Your reply must consist of the data below, reproduced character for character.

(Data entries)
....

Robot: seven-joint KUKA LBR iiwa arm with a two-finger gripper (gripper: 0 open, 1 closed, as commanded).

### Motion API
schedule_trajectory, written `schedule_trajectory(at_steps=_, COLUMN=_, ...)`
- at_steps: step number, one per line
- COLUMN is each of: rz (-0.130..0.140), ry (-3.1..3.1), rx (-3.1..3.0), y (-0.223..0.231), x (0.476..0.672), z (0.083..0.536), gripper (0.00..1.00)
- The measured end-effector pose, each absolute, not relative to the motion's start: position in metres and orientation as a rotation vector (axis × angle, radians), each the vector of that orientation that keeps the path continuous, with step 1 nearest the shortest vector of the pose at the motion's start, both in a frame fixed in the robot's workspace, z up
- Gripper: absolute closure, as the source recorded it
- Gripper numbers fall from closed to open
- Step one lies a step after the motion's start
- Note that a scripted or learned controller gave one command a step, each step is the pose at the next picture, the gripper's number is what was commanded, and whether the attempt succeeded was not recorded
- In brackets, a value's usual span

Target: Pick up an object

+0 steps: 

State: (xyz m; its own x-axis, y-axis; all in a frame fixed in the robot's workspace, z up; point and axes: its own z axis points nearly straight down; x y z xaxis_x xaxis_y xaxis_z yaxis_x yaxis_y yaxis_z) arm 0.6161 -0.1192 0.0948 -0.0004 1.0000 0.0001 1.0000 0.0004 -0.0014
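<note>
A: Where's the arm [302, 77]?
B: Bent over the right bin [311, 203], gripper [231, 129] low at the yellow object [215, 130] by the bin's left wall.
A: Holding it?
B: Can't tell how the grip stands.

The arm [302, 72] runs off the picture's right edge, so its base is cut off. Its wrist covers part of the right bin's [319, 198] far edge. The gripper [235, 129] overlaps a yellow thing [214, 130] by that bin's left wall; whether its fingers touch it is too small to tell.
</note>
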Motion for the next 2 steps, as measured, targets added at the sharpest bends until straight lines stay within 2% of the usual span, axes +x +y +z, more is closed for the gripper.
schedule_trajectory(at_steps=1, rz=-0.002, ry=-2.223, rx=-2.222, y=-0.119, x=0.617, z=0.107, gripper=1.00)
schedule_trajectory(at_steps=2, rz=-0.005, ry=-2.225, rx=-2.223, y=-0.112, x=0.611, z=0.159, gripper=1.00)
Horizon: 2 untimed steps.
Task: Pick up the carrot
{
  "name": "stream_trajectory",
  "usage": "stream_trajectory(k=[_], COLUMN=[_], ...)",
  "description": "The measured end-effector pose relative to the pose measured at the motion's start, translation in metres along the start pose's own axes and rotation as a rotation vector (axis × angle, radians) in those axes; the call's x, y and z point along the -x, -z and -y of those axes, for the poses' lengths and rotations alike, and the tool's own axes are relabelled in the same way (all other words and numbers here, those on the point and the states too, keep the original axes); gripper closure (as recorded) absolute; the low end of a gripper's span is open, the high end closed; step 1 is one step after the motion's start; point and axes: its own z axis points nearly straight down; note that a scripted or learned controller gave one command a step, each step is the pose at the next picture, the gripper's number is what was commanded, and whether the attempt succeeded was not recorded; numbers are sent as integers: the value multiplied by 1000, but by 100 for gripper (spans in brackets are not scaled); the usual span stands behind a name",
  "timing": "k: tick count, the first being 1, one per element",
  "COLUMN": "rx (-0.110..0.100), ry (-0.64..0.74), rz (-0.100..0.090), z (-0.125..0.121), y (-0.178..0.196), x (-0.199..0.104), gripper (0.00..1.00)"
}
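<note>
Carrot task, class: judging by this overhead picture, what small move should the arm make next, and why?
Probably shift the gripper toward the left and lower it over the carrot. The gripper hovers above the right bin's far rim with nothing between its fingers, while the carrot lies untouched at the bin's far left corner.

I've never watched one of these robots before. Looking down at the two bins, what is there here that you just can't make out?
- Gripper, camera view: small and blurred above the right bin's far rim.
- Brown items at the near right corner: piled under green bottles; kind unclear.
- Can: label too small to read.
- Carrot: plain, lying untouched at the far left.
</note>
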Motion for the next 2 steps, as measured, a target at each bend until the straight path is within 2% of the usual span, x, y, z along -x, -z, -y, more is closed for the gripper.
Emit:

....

> Your response
Robot: seven-joint KUKA LBR iiwa arm with a two-finger gripper (gripper: 0 open, 1 closed, as commanded).

### Motion API
schedule_trajectory, written `schedule_trajectory(at_steps=_, COLUMN=_, ...)`
- at_steps: step number, one per line
- COLUMN is each of: rz (-0.130..0.140), ry (-3.1..3.1), rx (-3.1..3.0), y (-0.223..0.231), x (0.476..0.672), z (0.083..0.536), gripper (0.00..1.00)
- The measured end-effector pose, each absolute, not relative to the motion's start: position in metres and orientation as a rotation vector (axis × angle, radians), each the vector of that orientation that keeps the path continuous, with step 1 nearest the shortest vector of the pose at the motion's start, both in a frame fixed in the robot's workspace, z up
- Gripper: absolute closure, as the source recorded it
- Gripper numbers fall from closed to open
- Step one lies a step after the motion's start
- Note that a scripted or learned controller gave one command a step, each step is the pose at the next picture, the gripper's number is what was commanded, and whether the attempt succeeded was not recorded
- In brackets, a value's usual span

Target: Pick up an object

+0 steps: 

State: (xyz m; its own x-axis, y-axis; all in a frame fixed in the robot's workspace, z up; point and axes: its own z axis points nearly straight down; x y z xaxis_x xaxis_y xaxis_z yaxis_x yaxis_y yaxis_z) arm 0.6161 -0.1192 0.0948 -0.0004 1.0000 0.0001 1.0000 0.0004 -0.0014
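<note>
A: Where's the arm [302, 77]?
B: Bent over the right bin [311, 203], gripper [231, 129] low at the yellow object [215, 130] by the bin's left wall.
A: Holding it?
B: Can't tell how the grip stands.

The arm [302, 72] runs off the picture's right edge, so its base is cut off. Its wrist covers part of the right bin's [319, 198] far edge. The gripper [235, 129] overlaps a yellow thing [214, 130] by that bin's left wall; whether its fingers touch it is too small to tell.
</note>
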Motion for the next 2 steps, as measured, targets added at the sharpest bends until straight lines stay within 2% of the usual span, axes +x +y +z, more is closed for the gripper.
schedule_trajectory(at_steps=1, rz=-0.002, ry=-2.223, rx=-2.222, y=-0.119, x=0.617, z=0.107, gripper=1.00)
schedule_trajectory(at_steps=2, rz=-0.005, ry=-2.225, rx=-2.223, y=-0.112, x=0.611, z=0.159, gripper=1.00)
Horizon: 2 untimed steps.
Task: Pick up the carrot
{
  "name": "stream_trajectory",
  "usage": "stream_trajectory(k=[_], COLUMN=[_], ...)",
  "description": "The measured end-effector pose relative to the pose measured at the motion's start, translation in metres along the start pose's own axes and rotation as a rotation vector (axis × angle, radians) in those axes; the call's x, y and z point along the -x, -z and -y of those axes, for the poses' lengths and rotations alike, and the tool's own axes are relabelled in the same way (all other words and numbers here, those on the point and the states too, keep the original axes); gripper closure (as recorded) absolute; the low end of a gripper's span is open, the high end closed; step 1 is one step after the motion's start; point and axes: its own z axis points nearly straight down; note that a scripted or learned controller gave one command a step, each step is the pose at the next picture, the gripper's number is what was commanded, and whether the attempt succeeded was not recorded; numbers are sent as integers: the value multiplied by 1000, but by 100 for gripper (spans in brackets are not scaled); the usual span stands behind a name",
  "timing": "k: tick count, the first being 1, one per element",
  "COLUMN": "rx (-0.110..0.100), ry (-0.64..0.74), rz (-0.100..0.090), z (-0.125..0.121), y (-0.178..0.196), x (-0.199..0.104), gripper (0.00..1.00)"
}
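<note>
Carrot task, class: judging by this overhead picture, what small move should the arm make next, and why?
Probably shift the gripper toward the left and lower it over the carrot. The gripper hovers above the right bin's far rim with nothing between its fingers, while the carrot lies untouched at the bin's far left corner.

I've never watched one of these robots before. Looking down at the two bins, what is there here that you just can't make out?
- Gripper, camera view: small and blurred above the right bin's far rim.
- Brown items at the near right corner: piled under green bottles; kind unclear.
- Can: label too small to read.
- Carrot: plain, lying untouched at the far left.
</note>
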Motion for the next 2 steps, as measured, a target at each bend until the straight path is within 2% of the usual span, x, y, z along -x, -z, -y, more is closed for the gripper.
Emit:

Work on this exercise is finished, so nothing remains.